## TASK
Please print every record below exactly as it reads.
- Opening Delimiter -
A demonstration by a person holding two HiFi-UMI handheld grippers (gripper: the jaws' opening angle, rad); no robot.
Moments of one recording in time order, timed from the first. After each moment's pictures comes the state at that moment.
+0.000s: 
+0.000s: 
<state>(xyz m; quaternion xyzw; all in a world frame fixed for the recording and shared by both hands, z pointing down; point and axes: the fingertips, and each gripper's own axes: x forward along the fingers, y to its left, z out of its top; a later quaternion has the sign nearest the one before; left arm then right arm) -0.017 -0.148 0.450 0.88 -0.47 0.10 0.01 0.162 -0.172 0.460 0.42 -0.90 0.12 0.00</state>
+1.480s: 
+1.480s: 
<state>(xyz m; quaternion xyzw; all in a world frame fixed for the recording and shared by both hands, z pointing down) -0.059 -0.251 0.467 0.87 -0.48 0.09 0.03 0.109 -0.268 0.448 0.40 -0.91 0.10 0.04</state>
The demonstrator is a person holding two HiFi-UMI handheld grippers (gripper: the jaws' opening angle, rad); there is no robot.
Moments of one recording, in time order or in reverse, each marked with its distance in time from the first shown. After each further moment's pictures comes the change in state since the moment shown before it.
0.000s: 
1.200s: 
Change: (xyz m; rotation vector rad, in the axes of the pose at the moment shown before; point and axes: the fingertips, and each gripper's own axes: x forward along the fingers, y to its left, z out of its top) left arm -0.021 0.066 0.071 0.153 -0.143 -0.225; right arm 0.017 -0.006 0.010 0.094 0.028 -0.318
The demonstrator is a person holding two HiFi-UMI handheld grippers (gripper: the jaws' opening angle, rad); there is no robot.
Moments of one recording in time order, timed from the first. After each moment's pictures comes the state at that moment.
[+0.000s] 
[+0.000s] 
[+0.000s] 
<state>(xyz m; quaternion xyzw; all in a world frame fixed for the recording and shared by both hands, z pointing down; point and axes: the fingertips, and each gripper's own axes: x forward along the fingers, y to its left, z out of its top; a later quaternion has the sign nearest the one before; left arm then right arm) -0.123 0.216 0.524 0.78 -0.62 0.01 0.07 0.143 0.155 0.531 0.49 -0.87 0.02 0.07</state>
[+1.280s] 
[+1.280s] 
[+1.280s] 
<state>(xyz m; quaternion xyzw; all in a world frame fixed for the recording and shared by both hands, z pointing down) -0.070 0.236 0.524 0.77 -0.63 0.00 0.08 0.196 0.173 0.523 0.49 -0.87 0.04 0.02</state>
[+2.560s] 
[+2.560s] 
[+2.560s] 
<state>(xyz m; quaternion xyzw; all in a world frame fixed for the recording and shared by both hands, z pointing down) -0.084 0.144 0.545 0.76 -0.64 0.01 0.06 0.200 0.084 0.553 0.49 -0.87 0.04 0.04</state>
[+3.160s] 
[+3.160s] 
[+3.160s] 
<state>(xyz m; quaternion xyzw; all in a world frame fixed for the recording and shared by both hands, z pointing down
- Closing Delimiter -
## WRITTEN ANSWER
A demonstration by a person holding two HiFi-UMI handheld grippers (gripper: the jaws' opening angle, rad); no robot.
Moments of one recording in time order, timed from the first. After each moment's pictures comes the state at that moment.
+0.000s: 
+0.000s: 
<state>(xyz m; quaternion xyzw; all in a world frame fixed for the recording and shared by both hands, z pointing down; point and axes: the fingertips, and each gripper's own axes: x forward along the fingers, y to its left, z out of its top; a later quaternion has the sign nearest the one before; left arm then right arm) -0.017 -0.148 0.450 0.88 -0.47 0.10 0.01 0.162 -0.172 0.460 0.42 -0.90 0.12 0.00</state>
+1.480s: 
+1.480s: 
<state>(xyz m; quaternion xyzw; all in a world frame fixed for the recording and shared by both hands, z pointing down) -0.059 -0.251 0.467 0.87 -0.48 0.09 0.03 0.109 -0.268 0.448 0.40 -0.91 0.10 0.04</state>
The demonstrator is a person holding two HiFi-UMI handheld grippers (gripper: the jaws' opening angle, rad); there is no robot.
Moments of one recording, in time order or in reverse, each marked with its distance in time from the first shown. After each further moment's pictures comes the change in state since the moment shown before it.
0.000s: 
1.200s: 
Change: (xyz m; rotation vector rad, in the axes of the pose at the moment shown before; point and axes: the fingertips, and each gripper's own axes: x forward along the fingers, y to its left, z out of its top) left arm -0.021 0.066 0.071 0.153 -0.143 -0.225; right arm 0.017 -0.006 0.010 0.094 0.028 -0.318
The demonstrator is a person holding two HiFi-UMI handheld grippers (gripper: the jaws' opening angle, rad); there is no robot.
Moments of one recording in time order, timed from the first. After each moment's pictures comes the state at that moment.
[+0.000s] 
[+0.000s] 
[+0.000s] 
<state>(xyz m; quaternion xyzw; all in a world frame fixed for the recording and shared by both hands, z pointing down; point and axes: the fingertips, and each gripper's own axes: x forward along the fingers, y to its left, z out of its top; a later quaternion has the sign nearest the one before; left arm then right arm) -0.123 0.216 0.524 0.78 -0.62 0.01 0.07 0.143 0.155 0.531 0.49 -0.87 0.02 0.07</state>
[+1.280s] 
[+1.280s] 
[+1.280s] 
<state>(xyz m; quaternion xyzw; all in a world frame fixed for the recording and shared by both hands, z pointing down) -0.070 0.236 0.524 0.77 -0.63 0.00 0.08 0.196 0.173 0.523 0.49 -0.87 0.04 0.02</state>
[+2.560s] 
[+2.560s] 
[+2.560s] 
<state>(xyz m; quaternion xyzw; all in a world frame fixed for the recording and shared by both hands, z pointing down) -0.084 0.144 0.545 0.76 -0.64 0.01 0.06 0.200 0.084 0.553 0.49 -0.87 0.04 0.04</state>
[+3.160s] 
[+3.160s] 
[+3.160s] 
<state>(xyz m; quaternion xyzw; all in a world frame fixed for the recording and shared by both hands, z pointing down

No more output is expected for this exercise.